Provided information:
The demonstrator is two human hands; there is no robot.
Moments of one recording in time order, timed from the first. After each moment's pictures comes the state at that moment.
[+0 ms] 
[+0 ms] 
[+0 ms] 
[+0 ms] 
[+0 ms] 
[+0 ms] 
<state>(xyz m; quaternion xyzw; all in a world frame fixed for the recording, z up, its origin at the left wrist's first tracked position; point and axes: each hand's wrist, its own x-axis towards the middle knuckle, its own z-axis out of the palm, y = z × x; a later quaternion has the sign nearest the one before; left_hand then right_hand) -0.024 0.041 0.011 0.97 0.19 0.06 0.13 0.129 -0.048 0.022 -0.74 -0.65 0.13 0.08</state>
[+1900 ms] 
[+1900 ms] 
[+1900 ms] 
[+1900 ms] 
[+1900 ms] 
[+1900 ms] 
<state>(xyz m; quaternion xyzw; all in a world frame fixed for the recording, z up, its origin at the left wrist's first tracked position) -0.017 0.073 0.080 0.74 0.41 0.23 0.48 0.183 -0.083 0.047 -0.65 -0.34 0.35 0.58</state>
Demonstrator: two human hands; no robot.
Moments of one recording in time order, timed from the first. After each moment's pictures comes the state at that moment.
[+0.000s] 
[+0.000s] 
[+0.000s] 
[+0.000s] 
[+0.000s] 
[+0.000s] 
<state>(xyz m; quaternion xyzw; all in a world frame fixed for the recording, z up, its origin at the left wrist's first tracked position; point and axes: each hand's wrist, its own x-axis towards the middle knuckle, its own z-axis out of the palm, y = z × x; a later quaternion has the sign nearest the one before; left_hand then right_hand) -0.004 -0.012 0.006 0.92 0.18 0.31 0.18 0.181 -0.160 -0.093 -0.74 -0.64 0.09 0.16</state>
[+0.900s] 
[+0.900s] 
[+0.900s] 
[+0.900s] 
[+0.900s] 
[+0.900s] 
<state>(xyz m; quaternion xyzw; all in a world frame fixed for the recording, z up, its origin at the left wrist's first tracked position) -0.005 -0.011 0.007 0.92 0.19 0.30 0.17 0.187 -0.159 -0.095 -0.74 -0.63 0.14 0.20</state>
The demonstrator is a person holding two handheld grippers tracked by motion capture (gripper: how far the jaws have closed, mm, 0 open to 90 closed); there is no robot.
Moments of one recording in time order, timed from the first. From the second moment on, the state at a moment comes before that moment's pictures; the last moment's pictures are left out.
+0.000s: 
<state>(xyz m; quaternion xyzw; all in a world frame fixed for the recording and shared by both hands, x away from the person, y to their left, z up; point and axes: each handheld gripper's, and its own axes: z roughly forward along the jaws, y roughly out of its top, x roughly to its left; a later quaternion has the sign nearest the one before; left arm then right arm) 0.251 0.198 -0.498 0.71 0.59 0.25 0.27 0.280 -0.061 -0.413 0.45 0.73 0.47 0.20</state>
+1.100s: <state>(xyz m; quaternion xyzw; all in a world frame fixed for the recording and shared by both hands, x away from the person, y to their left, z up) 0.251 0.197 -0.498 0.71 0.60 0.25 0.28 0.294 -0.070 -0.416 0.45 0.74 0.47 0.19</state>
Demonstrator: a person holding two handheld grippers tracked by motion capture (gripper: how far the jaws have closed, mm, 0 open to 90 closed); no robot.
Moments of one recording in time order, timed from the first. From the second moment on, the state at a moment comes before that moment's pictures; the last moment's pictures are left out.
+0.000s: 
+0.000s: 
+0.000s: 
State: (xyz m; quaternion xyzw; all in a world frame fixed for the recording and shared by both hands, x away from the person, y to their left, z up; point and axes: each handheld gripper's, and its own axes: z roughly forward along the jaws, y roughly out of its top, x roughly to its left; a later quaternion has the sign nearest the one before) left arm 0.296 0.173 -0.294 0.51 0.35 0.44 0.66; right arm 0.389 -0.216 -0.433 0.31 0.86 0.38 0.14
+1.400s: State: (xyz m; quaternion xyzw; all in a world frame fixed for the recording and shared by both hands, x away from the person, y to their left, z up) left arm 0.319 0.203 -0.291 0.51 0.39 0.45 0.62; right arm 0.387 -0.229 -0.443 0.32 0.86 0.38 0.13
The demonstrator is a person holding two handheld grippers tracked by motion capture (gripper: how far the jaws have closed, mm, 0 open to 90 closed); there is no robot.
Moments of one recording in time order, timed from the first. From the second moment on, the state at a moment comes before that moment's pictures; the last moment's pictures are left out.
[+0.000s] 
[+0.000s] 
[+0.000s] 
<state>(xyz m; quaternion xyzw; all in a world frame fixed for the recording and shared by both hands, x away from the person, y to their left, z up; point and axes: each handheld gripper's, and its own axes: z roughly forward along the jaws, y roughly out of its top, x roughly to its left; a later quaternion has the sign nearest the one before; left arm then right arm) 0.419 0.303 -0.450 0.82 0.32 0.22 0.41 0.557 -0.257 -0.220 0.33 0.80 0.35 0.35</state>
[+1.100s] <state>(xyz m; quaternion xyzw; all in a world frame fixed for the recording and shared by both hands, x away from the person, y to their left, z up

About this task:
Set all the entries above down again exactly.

Response below:
The demonstrator is two human hands; there is no robot.
Moments of one recording in time order, timed from the first. After each moment's pictures comes the state at that moment.
[+0 ms] 
[+0 ms] 
[+0 ms] 
[+0 ms] 
[+0 ms] 
[+0 ms] 
<state>(xyz m; quaternion xyzw; all in a world frame fixed for the recording, z up, its origin at the left wrist's first tracked position; point and axes: each hand's wrist, its own x-axis towards the middle knuckle, its own z-axis out of the palm, y = z × x; a later quaternion has the sign nearest the one before; left_hand then right_hand) -0.024 0.041 0.011 0.97 0.19 0.06 0.13 0.129 -0.048 0.022 -0.74 -0.65 0.13 0.08</state>
[+1900 ms] 
[+1900 ms] 
[+1900 ms] 
[+1900 ms] 
[+1900 ms] 
[+1900 ms] 
<state>(xyz m; quaternion xyzw; all in a world frame fixed for the recording, z up, its origin at the left wrist's first tracked position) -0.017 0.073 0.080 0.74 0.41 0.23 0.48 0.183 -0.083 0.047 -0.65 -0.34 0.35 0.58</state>
Demonstrator: two human hands; no robot.
Moments of one recording in time order, timed from the first. After each moment's pictures comes the state at that moment.
[+0.000s] 
[+0.000s] 
[+0.000s] 
[+0.000s] 
[+0.000s] 
[+0.000s] 
<state>(xyz m; quaternion xyzw; all in a world frame fixed for the recording, z up, its origin at the left wrist's first tracked position; point and axes: each hand's wrist, its own x-axis towards the middle knuckle, its own z-axis out of the palm, y = z × x; a later quaternion has the sign nearest the one before; left_hand then right_hand) -0.004 -0.012 0.006 0.92 0.18 0.31 0.18 0.181 -0.160 -0.093 -0.74 -0.64 0.09 0.16</state>
[+0.900s] 
[+0.900s] 
[+0.900s] 
[+0.900s] 
[+0.900s] 
[+0.900s] 
<state>(xyz m; quaternion xyzw; all in a world frame fixed for the recording, z up, its origin at the left wrist's first tracked position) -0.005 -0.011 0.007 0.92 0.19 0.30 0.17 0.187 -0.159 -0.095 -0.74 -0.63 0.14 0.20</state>
The demonstrator is a person holding two handheld grippers tracked by motion capture (gripper: how far the jaws have closed, mm, 0 open to 90 closed); there is no robot.
Moments of one recording in time order, timed from the first. From the second moment on, the state at a moment comes before that moment's pictures; the last moment's pictures are left out.
+0.000s: 
<state>(xyz m; quaternion xyzw; all in a world frame fixed for the recording and shared by both hands, x away from the person, y to their left, z up; point and axes: each handheld gripper's, and its own axes: z roughly forward along the jaws, y roughly out of its top, x roughly to its left; a later quaternion has the sign nearest the one before; left arm then right arm) 0.251 0.198 -0.498 0.71 0.59 0.25 0.27 0.280 -0.061 -0.413 0.45 0.73 0.47 0.20</state>
+1.100s: <state>(xyz m; quaternion xyzw; all in a world frame fixed for the recording and shared by both hands, x away from the person, y to their left, z up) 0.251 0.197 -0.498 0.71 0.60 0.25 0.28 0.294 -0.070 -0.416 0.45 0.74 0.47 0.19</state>
Demonstrator: a person holding two handheld grippers tracked by motion capture (gripper: how far the jaws have closed, mm, 0 open to 90 closed); no robot.
Moments of one recording in time order, timed from the first. From the second moment on, the state at a moment comes before that moment's pictures; the last moment's pictures are left out.
+0.000s: 
+0.000s: 
+0.000s: 
State: (xyz m; quaternion xyzw; all in a world frame fixed for the recording and shared by both hands, x away from the person, y to their left, z up; point and axes: each handheld gripper's, and its own axes: z roughly forward along the jaws, y roughly out of its top, x roughly to its left; a later quaternion has the sign nearest the one before) left arm 0.296 0.173 -0.294 0.51 0.35 0.44 0.66; right arm 0.389 -0.216 -0.433 0.31 0.86 0.38 0.14
+1.400s: State: (xyz m; quaternion xyzw; all in a world frame fixed for the recording and shared by both hands, x away from the person, y to their left, z up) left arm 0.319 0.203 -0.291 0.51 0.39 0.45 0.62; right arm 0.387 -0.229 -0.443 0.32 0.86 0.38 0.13
The demonstrator is a person holding two handheld grippers tracked by motion capture (gripper: how far the jaws have closed, mm, 0 open to 90 closed); there is no robot.
Moments of one recording in time order, timed from the first. From the second moment on, the state at a moment comes before that moment's pictures; the last moment's pictures are left out.
[+0.000s] 
[+0.000s] 
[+0.000s] 
<state>(xyz m; quaternion xyzw; all in a world frame fixed for the recording and shared by both hands, x away from the person, y to their left, z up; point and axes: each handheld gripper's, and its own axes: z roughly forward along the jaws, y roughly out of its top, x roughly to its left; a later quaternion has the sign nearest the one before; left arm then right arm) 0.419 0.303 -0.450 0.82 0.32 0.22 0.41 0.557 -0.257 -0.220 0.33 0.80 0.35 0.35</state>
[+1.100s] <state>(xyz m; quaternion xyzw; all in a world frame fixed for the recording and shared by both hands, x away from the person, y to their left, z up

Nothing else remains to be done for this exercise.